三十九日目
朝、外に出ると当たり前のように第三王子の隣に第八王女がいた。凄く眠そうに目を擦っていて、俺の姿を確認するや否や「早すぎるのよ! もっと遅くにしなさい!」って怒られた。理不尽ここに際まれり。
なんか、今日から第八王女も付き合うらしい。とは言っても、もちろん彼女は走らない。だから、正しくは第三王子の付き添いとでもいったところ。

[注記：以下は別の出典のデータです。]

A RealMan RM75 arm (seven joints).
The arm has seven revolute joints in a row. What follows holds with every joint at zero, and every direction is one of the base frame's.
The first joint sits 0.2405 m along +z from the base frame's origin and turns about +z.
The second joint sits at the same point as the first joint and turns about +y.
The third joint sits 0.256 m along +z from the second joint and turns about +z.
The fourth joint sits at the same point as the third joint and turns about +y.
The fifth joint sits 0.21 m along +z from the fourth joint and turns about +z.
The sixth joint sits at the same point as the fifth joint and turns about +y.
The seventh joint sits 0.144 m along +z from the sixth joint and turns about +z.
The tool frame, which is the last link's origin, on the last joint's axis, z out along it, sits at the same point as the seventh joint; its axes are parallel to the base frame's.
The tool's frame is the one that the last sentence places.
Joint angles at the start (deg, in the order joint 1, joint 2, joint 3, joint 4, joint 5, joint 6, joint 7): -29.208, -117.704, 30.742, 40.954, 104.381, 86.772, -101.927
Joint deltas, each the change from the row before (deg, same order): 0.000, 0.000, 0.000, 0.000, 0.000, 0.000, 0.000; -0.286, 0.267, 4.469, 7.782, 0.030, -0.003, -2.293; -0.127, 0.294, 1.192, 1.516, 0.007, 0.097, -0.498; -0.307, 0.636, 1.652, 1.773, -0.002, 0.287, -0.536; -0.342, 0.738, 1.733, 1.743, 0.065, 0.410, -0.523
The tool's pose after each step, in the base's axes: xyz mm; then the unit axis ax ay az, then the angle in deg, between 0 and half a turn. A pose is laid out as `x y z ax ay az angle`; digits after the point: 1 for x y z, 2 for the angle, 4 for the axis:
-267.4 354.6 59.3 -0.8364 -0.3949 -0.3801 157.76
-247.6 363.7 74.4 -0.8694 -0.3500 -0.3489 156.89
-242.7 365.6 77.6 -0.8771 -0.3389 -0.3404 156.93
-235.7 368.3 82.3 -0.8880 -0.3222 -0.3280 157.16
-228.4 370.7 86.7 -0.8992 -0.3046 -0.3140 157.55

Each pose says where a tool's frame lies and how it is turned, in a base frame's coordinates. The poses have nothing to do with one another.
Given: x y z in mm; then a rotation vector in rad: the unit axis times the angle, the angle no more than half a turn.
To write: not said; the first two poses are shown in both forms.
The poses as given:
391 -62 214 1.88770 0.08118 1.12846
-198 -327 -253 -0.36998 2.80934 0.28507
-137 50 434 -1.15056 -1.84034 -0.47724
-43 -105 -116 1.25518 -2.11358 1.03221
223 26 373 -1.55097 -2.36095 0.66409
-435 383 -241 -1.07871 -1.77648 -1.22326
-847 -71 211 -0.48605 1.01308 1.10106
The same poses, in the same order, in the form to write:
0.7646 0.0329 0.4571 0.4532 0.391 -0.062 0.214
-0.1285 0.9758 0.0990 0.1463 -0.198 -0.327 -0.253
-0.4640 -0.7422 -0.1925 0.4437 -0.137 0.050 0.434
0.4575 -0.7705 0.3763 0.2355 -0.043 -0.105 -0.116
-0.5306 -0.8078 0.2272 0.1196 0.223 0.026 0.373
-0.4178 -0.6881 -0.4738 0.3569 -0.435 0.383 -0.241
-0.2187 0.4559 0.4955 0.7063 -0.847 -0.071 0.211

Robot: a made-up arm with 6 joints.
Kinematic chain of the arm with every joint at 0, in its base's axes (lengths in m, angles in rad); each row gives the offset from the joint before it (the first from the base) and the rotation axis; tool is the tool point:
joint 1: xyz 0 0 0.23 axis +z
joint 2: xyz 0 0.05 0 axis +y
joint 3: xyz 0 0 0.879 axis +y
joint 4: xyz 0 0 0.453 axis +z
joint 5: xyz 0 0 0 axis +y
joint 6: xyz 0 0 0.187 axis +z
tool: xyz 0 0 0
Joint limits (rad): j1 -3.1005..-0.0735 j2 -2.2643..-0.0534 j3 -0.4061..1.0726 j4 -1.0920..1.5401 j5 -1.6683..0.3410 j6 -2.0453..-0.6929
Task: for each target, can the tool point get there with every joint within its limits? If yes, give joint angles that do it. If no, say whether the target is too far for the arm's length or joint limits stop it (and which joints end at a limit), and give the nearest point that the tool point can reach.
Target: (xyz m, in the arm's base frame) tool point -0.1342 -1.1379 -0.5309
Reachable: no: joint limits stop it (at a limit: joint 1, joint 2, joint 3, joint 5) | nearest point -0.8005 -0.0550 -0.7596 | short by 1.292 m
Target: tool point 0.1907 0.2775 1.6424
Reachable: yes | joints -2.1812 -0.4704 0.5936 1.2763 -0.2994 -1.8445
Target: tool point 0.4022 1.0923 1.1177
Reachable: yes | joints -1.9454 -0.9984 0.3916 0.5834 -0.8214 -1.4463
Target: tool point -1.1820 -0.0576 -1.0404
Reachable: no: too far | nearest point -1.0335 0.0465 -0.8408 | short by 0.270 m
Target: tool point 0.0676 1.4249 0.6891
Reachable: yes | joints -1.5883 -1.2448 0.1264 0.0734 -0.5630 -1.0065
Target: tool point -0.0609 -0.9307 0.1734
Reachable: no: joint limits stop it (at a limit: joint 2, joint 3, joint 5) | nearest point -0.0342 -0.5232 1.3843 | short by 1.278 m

第八王女が加わったことを除けば別段何か大きく変わったことはない。落ちてしまった体力は戻らなくて今日もランニングが苦しかったし、川を乗り越えることもできなかった。どうにもバランス感覚に難がありそうなのでその辺を鍛えてみようかなんて思いつきが一つ増えたくらいのこと。
何も変わったことはない。
変わったことはなかったけど、代わりにちょっとした発見はあった。
夕方からは室内で勉強だったのだけど、一冊読み終えてふと隣を見ると、第三王子も第八王女も本を枕にして寝ていた。知っていたのに、兄妹だなぁなんてまるで中身のないことを思ってしまった。

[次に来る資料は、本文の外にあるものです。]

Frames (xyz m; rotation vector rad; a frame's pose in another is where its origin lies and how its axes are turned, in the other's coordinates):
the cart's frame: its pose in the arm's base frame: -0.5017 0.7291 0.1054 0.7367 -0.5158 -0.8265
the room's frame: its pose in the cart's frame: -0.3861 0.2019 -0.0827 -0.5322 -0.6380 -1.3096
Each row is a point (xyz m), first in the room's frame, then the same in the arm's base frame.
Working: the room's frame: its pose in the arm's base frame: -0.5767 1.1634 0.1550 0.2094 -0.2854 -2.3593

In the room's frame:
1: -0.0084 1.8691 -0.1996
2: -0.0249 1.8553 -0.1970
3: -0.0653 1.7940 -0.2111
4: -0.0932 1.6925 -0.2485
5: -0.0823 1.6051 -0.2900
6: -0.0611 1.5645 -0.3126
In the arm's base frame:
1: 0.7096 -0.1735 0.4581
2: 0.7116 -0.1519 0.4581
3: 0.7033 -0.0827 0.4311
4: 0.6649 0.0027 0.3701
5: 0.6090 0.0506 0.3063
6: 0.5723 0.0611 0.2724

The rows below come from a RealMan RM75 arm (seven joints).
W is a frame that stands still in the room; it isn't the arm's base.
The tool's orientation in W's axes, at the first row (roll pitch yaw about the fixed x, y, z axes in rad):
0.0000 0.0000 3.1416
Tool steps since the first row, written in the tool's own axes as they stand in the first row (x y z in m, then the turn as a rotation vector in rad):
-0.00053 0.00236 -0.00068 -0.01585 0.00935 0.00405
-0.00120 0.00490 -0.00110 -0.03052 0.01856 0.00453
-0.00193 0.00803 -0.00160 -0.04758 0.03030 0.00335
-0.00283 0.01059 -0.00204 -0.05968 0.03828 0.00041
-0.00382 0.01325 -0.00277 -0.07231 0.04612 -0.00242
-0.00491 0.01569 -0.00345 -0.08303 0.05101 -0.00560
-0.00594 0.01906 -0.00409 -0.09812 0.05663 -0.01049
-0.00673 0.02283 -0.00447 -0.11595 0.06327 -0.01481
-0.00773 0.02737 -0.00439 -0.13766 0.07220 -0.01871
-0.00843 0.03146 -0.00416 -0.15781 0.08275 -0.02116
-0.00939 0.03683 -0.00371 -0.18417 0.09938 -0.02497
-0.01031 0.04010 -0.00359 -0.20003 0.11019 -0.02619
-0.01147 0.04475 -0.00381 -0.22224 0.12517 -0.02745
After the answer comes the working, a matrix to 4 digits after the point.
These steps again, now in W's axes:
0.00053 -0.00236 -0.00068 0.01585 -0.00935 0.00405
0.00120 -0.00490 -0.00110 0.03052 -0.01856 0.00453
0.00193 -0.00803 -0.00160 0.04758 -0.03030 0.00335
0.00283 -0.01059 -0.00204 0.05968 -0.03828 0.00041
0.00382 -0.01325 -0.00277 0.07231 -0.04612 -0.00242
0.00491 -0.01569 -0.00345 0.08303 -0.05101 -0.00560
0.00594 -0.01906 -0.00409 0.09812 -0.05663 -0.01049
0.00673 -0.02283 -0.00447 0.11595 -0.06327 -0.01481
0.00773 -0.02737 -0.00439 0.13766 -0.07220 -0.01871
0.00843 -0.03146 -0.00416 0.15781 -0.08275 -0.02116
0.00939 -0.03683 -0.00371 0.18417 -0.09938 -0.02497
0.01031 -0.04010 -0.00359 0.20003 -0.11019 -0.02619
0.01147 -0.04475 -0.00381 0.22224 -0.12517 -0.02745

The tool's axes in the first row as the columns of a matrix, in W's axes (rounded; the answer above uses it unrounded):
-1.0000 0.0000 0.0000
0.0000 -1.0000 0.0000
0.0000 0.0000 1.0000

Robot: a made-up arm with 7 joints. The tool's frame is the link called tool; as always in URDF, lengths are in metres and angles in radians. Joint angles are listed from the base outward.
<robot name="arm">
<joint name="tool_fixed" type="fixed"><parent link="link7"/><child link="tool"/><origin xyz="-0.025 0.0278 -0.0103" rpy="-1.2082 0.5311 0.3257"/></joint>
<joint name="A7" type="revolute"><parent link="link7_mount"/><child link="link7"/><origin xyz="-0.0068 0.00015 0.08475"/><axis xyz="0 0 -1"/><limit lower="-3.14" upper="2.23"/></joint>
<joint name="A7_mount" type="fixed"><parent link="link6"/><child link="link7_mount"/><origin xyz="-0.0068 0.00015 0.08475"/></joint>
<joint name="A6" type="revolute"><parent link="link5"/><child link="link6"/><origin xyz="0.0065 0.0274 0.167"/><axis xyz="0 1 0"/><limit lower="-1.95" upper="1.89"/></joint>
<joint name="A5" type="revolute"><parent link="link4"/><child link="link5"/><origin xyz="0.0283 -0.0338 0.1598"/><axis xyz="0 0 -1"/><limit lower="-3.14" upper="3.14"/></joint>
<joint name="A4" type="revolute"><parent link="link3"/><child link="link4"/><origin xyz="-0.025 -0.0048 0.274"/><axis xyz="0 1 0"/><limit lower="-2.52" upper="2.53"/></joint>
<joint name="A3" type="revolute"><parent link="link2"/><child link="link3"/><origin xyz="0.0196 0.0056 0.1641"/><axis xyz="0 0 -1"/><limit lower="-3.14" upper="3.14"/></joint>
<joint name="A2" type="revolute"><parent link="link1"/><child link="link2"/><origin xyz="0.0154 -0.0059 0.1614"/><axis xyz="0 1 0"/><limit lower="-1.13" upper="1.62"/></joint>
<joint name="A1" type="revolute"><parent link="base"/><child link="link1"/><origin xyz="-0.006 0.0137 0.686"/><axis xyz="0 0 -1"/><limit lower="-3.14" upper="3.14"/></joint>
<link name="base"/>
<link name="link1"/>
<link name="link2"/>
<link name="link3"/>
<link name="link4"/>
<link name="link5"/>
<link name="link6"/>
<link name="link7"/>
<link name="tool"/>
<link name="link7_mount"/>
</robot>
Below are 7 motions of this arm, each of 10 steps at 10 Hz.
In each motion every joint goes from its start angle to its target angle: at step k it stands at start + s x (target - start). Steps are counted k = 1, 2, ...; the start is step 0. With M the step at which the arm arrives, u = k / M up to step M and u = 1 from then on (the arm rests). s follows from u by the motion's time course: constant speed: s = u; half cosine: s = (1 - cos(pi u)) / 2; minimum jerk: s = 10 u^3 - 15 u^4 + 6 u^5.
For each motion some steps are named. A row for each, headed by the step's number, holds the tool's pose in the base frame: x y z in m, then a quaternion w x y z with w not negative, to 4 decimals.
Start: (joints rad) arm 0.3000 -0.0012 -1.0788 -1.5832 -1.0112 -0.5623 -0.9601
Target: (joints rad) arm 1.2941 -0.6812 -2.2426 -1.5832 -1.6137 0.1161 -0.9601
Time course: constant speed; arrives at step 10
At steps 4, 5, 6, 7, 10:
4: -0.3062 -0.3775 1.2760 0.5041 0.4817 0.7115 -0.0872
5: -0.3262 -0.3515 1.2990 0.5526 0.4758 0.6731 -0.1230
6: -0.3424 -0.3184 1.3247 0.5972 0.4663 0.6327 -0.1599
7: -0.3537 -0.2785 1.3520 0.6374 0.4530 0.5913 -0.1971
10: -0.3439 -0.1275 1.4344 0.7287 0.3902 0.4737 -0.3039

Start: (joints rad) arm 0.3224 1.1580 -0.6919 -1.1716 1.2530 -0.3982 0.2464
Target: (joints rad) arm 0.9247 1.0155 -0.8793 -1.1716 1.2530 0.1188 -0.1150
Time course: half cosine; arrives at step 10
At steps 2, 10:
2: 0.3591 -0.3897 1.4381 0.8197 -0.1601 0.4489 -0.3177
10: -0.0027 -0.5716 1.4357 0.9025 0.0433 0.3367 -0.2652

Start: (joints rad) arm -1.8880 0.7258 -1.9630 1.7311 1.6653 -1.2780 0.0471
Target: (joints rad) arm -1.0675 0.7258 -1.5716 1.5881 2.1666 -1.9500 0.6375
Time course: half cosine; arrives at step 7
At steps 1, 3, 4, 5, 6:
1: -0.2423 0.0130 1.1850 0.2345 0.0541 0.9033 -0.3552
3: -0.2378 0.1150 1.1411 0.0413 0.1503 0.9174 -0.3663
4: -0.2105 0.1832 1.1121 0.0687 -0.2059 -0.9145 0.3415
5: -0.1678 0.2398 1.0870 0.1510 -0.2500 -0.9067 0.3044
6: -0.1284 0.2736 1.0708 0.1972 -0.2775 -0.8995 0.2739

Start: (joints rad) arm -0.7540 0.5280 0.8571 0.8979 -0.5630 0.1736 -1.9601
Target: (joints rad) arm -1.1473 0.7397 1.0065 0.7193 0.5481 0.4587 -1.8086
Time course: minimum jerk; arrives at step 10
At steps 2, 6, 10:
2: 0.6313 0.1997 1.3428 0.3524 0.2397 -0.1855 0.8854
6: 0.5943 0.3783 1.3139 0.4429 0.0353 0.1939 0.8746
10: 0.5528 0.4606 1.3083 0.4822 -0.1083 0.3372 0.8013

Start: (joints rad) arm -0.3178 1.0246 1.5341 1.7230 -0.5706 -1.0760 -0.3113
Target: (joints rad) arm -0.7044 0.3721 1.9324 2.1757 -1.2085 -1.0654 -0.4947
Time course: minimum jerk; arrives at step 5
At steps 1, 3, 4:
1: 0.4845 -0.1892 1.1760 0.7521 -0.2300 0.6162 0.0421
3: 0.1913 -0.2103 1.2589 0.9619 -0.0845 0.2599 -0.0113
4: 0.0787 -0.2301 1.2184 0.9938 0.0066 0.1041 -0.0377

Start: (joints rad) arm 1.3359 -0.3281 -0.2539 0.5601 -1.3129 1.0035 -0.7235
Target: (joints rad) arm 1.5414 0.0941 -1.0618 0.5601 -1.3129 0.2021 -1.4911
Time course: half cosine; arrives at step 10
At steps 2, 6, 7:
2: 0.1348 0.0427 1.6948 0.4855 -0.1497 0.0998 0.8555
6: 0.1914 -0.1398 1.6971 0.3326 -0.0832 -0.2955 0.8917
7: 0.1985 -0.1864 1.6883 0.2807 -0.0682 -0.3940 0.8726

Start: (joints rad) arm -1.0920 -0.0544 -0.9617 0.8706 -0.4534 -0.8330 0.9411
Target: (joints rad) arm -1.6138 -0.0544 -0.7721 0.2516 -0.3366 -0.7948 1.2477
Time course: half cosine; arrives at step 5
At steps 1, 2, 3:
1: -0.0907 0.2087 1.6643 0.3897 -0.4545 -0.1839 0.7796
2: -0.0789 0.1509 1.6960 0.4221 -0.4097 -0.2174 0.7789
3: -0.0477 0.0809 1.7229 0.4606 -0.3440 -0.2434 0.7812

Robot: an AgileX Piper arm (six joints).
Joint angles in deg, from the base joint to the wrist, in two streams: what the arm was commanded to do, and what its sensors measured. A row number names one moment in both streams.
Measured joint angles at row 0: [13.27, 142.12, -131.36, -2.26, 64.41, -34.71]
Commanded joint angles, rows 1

髪の色とか、顔の造形とか、たしかに似ている部分はあるのだけど、そういうふとした瞬間に出てくるものが似ているのはきっと普段から一緒にいる時間が多いんだろうなぁなんてほんわかしたことを思って窓の外を覗き込むと幼なじみ達が今日も元気に暴れていた。
……俺達も幼なじみとしてかなり長い時間一緒に過ごしてきたわけだけど、少なくとも俺はあいつらには全然似てないな。なんなら一緒にしないで欲しいまである。